In the Congaree
I’m home. I’m not home. I’m on the road or
Off it, briefly. I’ve been out of place. I’ve been
Taking familiar walks. I like the boardwalk. I like
The swamp. I feel ill at ease. I feel fine.
As August ends, I’m thick and cold. As I circle
Above a tide of cypress knees, of webs,
Fallen trunks and leaves, I gather out
The mud a mossy repose. A violent mist.
A green allure. I have spoken into
A dead and standing pool of air, where,
In its center, a spider hangs. I can hear myself
Moving, notes taken on paper, on
My feet, I stop and that makes a sound.
I look out into what feels ancient. It
Doesn’t seem old. My voice is spun.
I’m rolling out myself last rung by rung.
I pinned my eye to the base of a loblolly pine,
And rose, much higher than I would
Suppose. I know everything already. I have to
Ask people questions. All of my relatives
Are famous. There are so many people dead.
Look at these trees. They’re shattered in pieces.
They’re tall and full. I look forward, steadily,
At the moss grown high as the flood.
Copyright © 2016 by Samuel Amadon. Originally published in Poem-a-Day on November 21, 2016, this poem was commissioned by the Academy of American Poets and funded by a National Endowment for the Arts Imagine Your Parks grant.
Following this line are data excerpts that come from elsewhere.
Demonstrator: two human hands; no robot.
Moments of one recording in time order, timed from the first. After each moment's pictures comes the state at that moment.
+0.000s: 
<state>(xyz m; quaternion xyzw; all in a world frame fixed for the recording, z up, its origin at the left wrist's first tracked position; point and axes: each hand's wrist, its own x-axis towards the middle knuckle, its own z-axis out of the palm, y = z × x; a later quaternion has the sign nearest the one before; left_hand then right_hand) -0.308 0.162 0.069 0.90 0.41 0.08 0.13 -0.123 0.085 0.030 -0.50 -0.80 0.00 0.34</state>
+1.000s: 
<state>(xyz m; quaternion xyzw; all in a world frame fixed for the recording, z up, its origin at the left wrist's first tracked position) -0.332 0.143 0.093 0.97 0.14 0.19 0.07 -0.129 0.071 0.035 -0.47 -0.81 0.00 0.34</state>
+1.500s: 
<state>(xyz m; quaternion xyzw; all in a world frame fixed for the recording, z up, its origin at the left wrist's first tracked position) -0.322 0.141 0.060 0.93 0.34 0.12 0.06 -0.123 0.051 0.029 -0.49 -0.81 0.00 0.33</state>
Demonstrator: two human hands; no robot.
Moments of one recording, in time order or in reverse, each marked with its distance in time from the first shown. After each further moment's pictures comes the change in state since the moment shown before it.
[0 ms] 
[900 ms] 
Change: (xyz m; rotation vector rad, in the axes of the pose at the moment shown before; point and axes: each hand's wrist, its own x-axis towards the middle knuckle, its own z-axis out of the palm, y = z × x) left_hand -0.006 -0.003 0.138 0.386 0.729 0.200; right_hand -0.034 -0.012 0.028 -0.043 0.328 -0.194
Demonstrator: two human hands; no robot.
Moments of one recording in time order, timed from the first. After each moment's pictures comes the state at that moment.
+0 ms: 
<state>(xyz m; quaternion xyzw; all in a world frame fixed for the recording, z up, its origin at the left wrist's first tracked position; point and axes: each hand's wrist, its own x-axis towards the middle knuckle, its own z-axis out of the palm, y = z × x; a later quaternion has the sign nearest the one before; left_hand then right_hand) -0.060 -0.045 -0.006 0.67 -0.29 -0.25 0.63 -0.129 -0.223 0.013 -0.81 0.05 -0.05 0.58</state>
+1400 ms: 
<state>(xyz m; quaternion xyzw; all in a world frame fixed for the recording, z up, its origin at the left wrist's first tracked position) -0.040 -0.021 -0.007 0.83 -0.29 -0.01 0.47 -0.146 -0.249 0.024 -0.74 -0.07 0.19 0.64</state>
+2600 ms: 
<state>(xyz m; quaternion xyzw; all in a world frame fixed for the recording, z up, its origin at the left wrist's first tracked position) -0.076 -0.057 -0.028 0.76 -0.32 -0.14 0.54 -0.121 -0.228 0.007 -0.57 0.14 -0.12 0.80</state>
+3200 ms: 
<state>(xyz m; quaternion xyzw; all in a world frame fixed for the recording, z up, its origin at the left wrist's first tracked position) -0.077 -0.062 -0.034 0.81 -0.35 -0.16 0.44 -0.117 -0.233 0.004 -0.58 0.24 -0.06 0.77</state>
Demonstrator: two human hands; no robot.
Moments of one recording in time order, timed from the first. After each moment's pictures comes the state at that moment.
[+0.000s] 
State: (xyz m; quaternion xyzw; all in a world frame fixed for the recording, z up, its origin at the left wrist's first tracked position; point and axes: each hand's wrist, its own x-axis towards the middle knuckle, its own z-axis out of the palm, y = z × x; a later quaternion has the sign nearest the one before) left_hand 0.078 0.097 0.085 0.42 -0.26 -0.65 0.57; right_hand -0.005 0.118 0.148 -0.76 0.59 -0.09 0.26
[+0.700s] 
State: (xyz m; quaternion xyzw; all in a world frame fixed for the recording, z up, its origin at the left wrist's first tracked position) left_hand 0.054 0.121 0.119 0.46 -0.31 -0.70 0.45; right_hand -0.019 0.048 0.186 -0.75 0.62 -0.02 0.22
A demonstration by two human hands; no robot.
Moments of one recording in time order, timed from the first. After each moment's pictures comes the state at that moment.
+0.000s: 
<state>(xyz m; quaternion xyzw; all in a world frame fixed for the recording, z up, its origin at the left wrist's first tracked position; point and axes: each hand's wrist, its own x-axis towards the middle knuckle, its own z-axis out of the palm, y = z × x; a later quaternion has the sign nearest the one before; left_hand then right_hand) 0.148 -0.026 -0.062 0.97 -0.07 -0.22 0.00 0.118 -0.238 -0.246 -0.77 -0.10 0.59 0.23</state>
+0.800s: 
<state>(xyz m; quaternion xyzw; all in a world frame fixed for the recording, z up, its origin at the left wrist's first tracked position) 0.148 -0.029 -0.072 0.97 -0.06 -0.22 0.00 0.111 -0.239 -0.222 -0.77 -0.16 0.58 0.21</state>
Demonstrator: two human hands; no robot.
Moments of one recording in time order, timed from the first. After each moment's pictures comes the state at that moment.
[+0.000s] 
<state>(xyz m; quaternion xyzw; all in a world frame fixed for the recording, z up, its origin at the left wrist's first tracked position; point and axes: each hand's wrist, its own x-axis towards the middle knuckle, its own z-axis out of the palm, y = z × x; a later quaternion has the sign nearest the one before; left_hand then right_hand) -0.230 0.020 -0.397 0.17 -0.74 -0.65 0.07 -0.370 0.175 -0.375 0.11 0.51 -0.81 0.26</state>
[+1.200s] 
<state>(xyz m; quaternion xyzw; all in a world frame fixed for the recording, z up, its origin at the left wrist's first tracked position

“The Congaree National Park is the largest old-growth natural forest in the southeast, located on a river floodplain and full of some of the oldest, tallest trees in the state, and it’s about a thirty minute drive from my house in the city. Walking out over the swamp on the two-and-a-half mile elevated boardwalk, I feel turned two ways at once: in my head and out of it, in the right place and in a random one. This double feeling is one I’ve been pursuing in my work—I want my speaker’s voice to feel both old and new, public and personal—and so, though the poem began as something occasional, it ended as an ars poetica.”